Return each entry word for word, without its pictures.

DATASET ENTRIES:
================

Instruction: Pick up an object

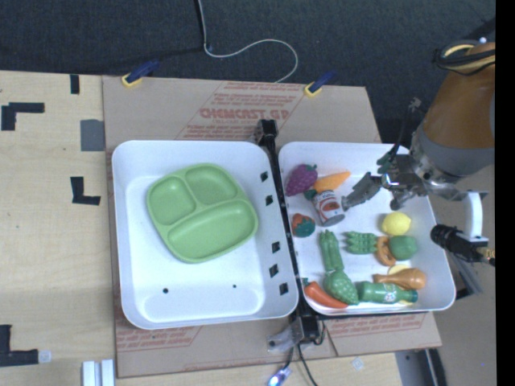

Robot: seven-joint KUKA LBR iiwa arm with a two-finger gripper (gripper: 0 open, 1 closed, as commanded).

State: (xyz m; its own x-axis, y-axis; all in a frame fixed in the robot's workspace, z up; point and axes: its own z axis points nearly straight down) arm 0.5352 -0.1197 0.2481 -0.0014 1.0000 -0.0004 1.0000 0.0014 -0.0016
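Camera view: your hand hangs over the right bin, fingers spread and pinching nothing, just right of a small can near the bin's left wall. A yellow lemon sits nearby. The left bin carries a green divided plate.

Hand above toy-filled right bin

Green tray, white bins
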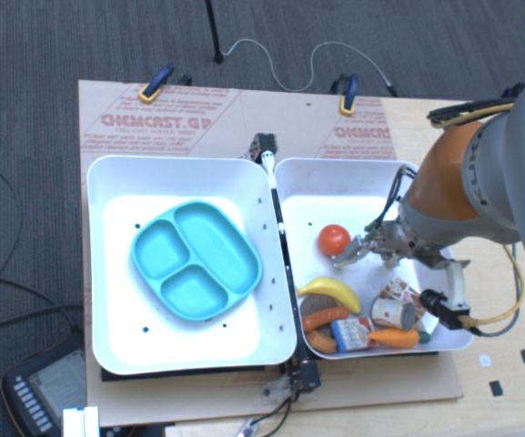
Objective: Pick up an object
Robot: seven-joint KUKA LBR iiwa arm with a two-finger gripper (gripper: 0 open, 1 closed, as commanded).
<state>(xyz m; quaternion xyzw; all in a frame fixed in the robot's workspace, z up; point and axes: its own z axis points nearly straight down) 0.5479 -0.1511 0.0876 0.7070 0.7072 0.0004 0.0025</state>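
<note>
End effector beside tomato, grasping nothing.

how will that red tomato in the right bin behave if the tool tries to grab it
The tomato looks round and smooth, so it will probably roll if nudged. Its glossy skin may slip from the tool. It sits apart from the banana, so nothing would likely stop it.

Toy foods in the right white bin

A round red tomato lies alone near the bin's middle. A curved yellow banana lies below it, beside a brown sausage. An orange carrot and a small colourful box lie at the lower wall.
</note>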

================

RESULT OF THIS EXERCISE:
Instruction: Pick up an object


Robot: seven-joint KUKA LBR iiwa arm with a two-finger gripper (gripper: 0 open, 1 closed, as commanded).

State: (xyz m; its own x-axis, y-axis; all in a frame fixed in the robot's workspace, z up; point and axes: its own z axis points nearly straight down) arm 0.5352 -0.1197 0.2481 -0.0014 1.0000 -0.0004 1.0000 0.0014 -0.0016
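Camera view: your hand hangs over the right bin, fingers spread and pinching nothing, just right of a small can near the bin's left wall. A yellow lemon sits nearby. The left bin carries a green divided plate.

Hand above toy-filled right bin

Green tray, white bins
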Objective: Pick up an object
Robot: seven-joint KUKA LBR iiwa arm with a two-finger gripper (gripper: 0 open, 1 closed, as commanded).
<state>(xyz m; quaternion xyzw; all in a frame fixed in the robot's workspace, z up; point and axes: its own z axis points nearly straight down) 0.5479 -0.1511 0.0876 0.7070 0.7072 0.0004 0.0025</state>
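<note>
End effector beside tomato, grasping nothing.

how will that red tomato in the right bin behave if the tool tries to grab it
The tomato looks round and smooth, so it will probably roll if nudged. Its glossy skin may slip from the tool. It sits apart from the banana, so nothing would likely stop it.

Toy foods in the right white bin

A round red tomato lies alone near the bin's middle. A curved yellow banana lies below it, beside a brown sausage. An orange carrot and a small colourful box lie at the lower wall.
</note>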

At this point, the answer is complete.